After thinking long and hard about what to post today, I finally
settled on an important issue, one of utter importance to us all.

I'm speaking, of course, of Jon and Kate Plus Eight.

This
program should be subtitled "Husband Repellent," because nothing will
send Paul into the other room quicker than this show. If the whining
and wailing of one (or more) of the eight children does not
sufficiently raise Paul's blood pressure, the interviews with Jon and
Kate will.

Paul calls Jon, "the man with the dead eyes," for
this man has been hen-pecked by his wife to the point that nothing
fazes him. He just stares and drifts off to his happy place, while his
wife berates him for neglecting to use a coupon, being an inattentive
father, or for breathing too loudly.

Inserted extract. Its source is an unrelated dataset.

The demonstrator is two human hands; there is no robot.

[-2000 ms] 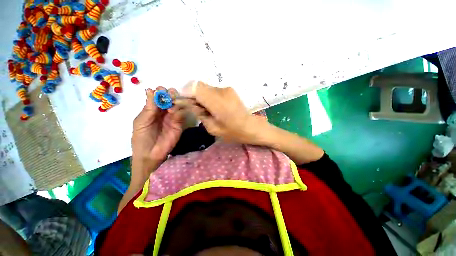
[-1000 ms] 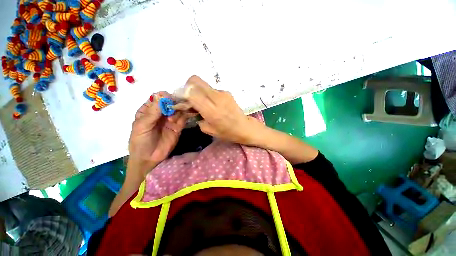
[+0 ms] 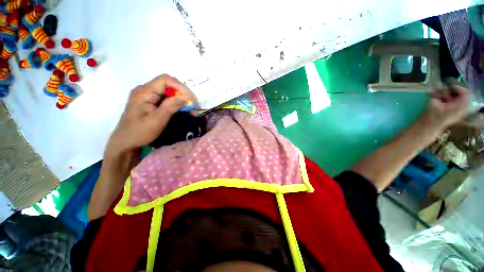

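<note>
My left hand [image 3: 146,114] is closed on a mini hat [image 3: 171,92] at the table's front edge. The hat's red tip and a bit of yellow and blue show at the fingertips. A black toy body [image 3: 180,128] with a small white curved mark lies just below the hat, partly hidden by my hand. My right hand [image 3: 450,103] is stretched far out to the right, blurred, with its fingertips pinched together. A faint dark sewing thread [image 3: 302,99] runs from the hat side towards it. No needle can be made out.
Striped hats [image 3: 66,66] lie at the left of the white table [image 3: 132,42], with a loose red pompom [image 3: 92,62] and a small black piece [image 3: 50,24]. The pink dotted apron [image 3: 223,154] covers my lap. A beige stool [image 3: 406,66] stands on the green floor, near a person's checkered clothing [image 3: 460,37].
My right hand has moved from beside the hat far out to the right. My left hand has turned, so the blue brim no longer faces up. The view has shifted, and the hat pile is partly cut off.
</note>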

None of these examples are
exaggerated.

That being said, I hope that the rumors of
infidelity are unfounded, because there are kids involved. Also, Jon
and Kate apparently speak at Christian churches, so it would be nice to
not confirm some people's expectations that faith=hypocrisy.

While
Paul heads for the hills, I find myself watching, fascinated. I watch
for the same reason that I fill my mind with other garbage, such as House Hunters or America's Next Top Model:

First of all, there's something to admire. Just as I coo over the vaulted ceilings and wainscoting on House Hunters, or covet the cheekbones of Eva or Heather on Model,
I admire the cuteness of the eight kids. They are always clean,
generally dressed in adorable matching frocks, and they say and do
funny things.

Yet, and I fear this is the real reason I continue to tune in, these shows make it easy to feel superior. When the doofus of the week on House Hunters
explains that a house is perfect, "except for the paint," I look at my
own (self-painted) walls and nod smugly. Likewise, when the model of
the week is in hysterics because she's plumping out to a size four, I
roll my eyes and eat another Sour Patch Kid. And yes, when Kate
threatens to throw away the beloved comfort object of one of her
children (because he got gum on it), it's easy for me to think, "What a
terrible mother. I would never do that."

Except
that I could. And I have. Just the other day, I was furious at Owen
because he had torn apart a basket while upstairs, "napping." I said,
"How would you like it if I tore Big Teddy's head off? Would that make
you feel good?"

Owen's tears assured me that, no, that would not
make him feel good. Despite the fact that I'm the adult, I didn't fight
fair. I was impatient, disrespectful, and downright nasty. And I only
have two children, not eight.

Perhaps there should be a third
reason to watch these reality programs, if I truly cannot think of a
better way to occupy my time. Perhaps I should watch with a spirit of
empathy and humility, understanding that it is possible to be short
with your child, dislike a paint color, of even (heavens!) be a size
four, yet still be human, and forgiven.